What in blazes does Freud have to do with the ancient Celts?

Four stars for the actual stories in Moyra Caldecott's collection, _Women in Celtic Myth_. But then I always like a good retelling. I was particularly impressed with "Findabair and Maeve", since the story of Queen Maeve's daughter is obscure. Ditto for the two Scottish folk tales, "The Sea-Maiden" and "The Farmer's Youngest Daughter." The other stories in the collection aren't anything new; everyone who retells Celtic myth ends up talking about Blodeuwedd and Macha and Emer and Etain. Caldecott spices things up by changing a few of the stories, most notably Etain's; this story takes on a MUCH darker cast in Caldecott's version.

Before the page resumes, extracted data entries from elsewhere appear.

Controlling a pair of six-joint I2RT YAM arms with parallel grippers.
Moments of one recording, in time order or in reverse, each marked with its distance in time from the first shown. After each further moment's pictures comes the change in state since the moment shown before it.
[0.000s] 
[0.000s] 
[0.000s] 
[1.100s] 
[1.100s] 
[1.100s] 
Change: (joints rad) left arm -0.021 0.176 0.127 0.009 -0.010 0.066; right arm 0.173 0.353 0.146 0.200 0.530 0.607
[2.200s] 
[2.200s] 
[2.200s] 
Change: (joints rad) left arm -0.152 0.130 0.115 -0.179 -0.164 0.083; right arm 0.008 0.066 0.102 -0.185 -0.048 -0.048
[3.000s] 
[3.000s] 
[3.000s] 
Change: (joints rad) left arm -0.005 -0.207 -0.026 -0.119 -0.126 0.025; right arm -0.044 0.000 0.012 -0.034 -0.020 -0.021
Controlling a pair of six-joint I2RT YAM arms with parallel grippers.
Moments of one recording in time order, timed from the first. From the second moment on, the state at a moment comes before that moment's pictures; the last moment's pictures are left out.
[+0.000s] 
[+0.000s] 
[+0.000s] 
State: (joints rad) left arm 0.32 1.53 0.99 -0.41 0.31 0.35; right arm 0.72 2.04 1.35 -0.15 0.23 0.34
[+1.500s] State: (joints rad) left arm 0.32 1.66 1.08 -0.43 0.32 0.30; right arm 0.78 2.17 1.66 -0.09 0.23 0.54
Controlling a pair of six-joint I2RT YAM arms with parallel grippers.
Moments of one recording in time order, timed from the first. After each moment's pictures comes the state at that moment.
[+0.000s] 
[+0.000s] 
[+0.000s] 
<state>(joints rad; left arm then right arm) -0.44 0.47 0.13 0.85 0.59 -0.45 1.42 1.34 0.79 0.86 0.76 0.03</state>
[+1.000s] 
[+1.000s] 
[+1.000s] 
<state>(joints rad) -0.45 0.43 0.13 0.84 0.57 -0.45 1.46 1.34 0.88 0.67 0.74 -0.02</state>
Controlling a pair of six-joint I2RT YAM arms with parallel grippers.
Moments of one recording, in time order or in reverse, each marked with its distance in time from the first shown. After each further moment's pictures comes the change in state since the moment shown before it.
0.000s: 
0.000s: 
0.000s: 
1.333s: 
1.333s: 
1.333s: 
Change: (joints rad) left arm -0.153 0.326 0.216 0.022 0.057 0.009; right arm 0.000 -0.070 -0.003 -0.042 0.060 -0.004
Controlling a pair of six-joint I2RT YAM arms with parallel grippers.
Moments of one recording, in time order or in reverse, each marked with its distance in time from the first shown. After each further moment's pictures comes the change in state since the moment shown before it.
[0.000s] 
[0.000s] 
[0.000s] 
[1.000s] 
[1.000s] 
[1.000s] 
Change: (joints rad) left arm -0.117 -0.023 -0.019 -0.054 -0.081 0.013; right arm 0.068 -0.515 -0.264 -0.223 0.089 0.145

Read it for the stories, SKIP the psychological and/or mystical theory that follows each one. It is completely obnoxious and off-base. The example that really sticks out in my mind is the analysis of Maeve and Aillill as the animal passions and the thinking mind, respectively. Huh? Maeve drinks and fights and has sex, so she represents the id? I don't buy it. Maeve drinks and fights and has sex because the Irish likes stories about people who did those things. Or, if you're determined to read a deep meaning into the myth, at least come up with one that's germane to the culture. If you want to tell me that Maeve's behavior indicates a sovereignty figure, I'll listen. If you want to tell me her myth is a Freudian text written long before its time, I'll just groan and skip ahead to the next tale. The worst part is this: remember how I said she changes some of the stories? Well, she doesn't say where she's making changes, and then she analyzes her own additions as if they're part of the original story. (I'll admit I could be wrong; maybe those parts of the story might just be hidden in obscure texts, or something. But I believe they're Caldecott's additions, since I've read a lot of versions of these myths, and those parts are new to me.) This book would have been much better if the modern psychological theory could have been left out.

From Amazon.com

A wonderful introduction to Celtic goddess devotion

I read this book a number of years ago, and I still love it. Each goddess is given a new myth, based in the old, and written from a new, feminist perspective. If you are into Celtic spirituality at all, I highly recommend this book. If you are a student of Celtic mythology, I also recommend this book, for the different perspective it will give you. It is an easy read, and great introduction to the central goddesses in Celtic mythology.